The highest returns for nitrogen applications on corn occur when soil color is used to create management zones for variable-rate applications, according to a Colorado State University study. The method achieved higher net returns than both a blanket application of nitrogen and when grid sampling was used to create management zones for variable-rate applications.
Ironically, a blanket application of nitrogen had better returns than variable-rate applications on corn based on grid sampling. The results of the study were presented at the National Alliance of Independent Crop Consultants, Tucson, Ariz., by Dwayne Westfall, professor, soil and crop sciences, CSU.
Westfall says there are three types of field variability — natural variability from soils and topography, random variability, which is weather-related, and managed variability, which is the variability growers can manage — inputs, tillage, traffic patterns, irrigation practices, etc.

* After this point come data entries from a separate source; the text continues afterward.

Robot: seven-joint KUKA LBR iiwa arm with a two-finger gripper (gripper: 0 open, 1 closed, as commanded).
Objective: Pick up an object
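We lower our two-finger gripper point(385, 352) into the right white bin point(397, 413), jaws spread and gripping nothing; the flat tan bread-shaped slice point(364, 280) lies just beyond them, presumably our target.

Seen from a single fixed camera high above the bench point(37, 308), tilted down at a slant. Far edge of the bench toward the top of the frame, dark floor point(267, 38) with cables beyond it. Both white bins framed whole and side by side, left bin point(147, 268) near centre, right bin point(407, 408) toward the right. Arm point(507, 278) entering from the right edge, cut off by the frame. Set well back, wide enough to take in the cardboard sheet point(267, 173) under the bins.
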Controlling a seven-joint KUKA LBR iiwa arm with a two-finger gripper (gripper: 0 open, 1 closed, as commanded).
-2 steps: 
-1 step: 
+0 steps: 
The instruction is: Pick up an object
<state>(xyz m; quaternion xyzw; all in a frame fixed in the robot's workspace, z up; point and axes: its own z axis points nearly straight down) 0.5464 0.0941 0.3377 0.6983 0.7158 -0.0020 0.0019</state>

Since the emergence of precision agriculture, grid sampling has been used to locate areas of manageable variability, Westfall noted. “But early on, we realized that it had some major limitations, namely the cost and labor associated with it. An important point is that the current grid size being used — 2.5 acres — is often too large to capture the spatial variability that exists within fields.”
The objective of the study is to “develop techniques for developing management zones that will optimize crop production and economic returns. The management zone is a sub-region of a field that expresses some commonality that affects yield. We are trying to identify those areas of commonality in the field and manage them.”
The researchers first looked at several techniques to establish three management zones for the fields in the study — corresponding to high, medium and low production potential.
“The first technique requires very little learning time and is the one we like the best because of its simplicity — the soil color management zone. It uses three data layers, black and white bare soil imagery, the farmer’s perception of topography and the farmer’s perception of his experience with his yield.
In this technique the bare soil imagery is color-enhanced to differentiate organic matter, soil texture, etc., and borders of management zones are automatically drawn. The farmer has the ability to come in and tweak those zones, to move the boundaries around.
There are two reasons for including the farmer’s experience, according to Westfall. “He gives us previous management information, intuition, observations he’s made. It also means that the farmer has bought into the concept. Immediately, he has more ownership.”
Another management zone delineation technique is using a Veris mapping cart to map the electrical conductivity of the soil.
“We also evaluated a more complex technique — a yield-based management zone. It has six data layers — bare soil imagery, topography, the previous year’s yield map plus organic matter, texture and CEC. One limitation in this design is that we should have used more yield maps.”
Scientists evaluated the techniques through yield mapping . They discovered that even the most complicated management zone techniques failed to capture most of the variability in the field. “Only 51 percent of our predicted yields matched up with the actual yield.”
Maps based on soil color showed a 42 percent association with actual yield. In most of the techniques, the researchers had success in separating the low-potential areas from high areas, but not always the low from the medium or the medium from the high.
One reason why the zones weren’t more accurate is that “small-scale variability is not captured with management zone delineation we use. Grid-sampling has the same problem, only on a larger scale. On the micro-scale, we have different production potential within different zones.
“Another point is that smoothing the data for the purpose of using large equipment will cause you to lose some accuracy. There is different yield potential within the zones. There may be an area of high yield potential within a low zone, but we can’t manage that with equipment that is 60-feet to 90-feet wide. We have to smooth over it.”
Nonetheless, the economics of the using the commercially available soil color method of delineation indicated a good net return, according to Westfall.
Variable-rate nitrogen applications on corn based on grid-based sampling had a net return of $19 less than a uniform application. VR applications based on soil color showed an increase in net return due to variable-rate nitrogen management of $12 an acre compared to the uniform nitrogen application and a $32 an acre increase in returns compared to variable-rate applications based on grid-based zones.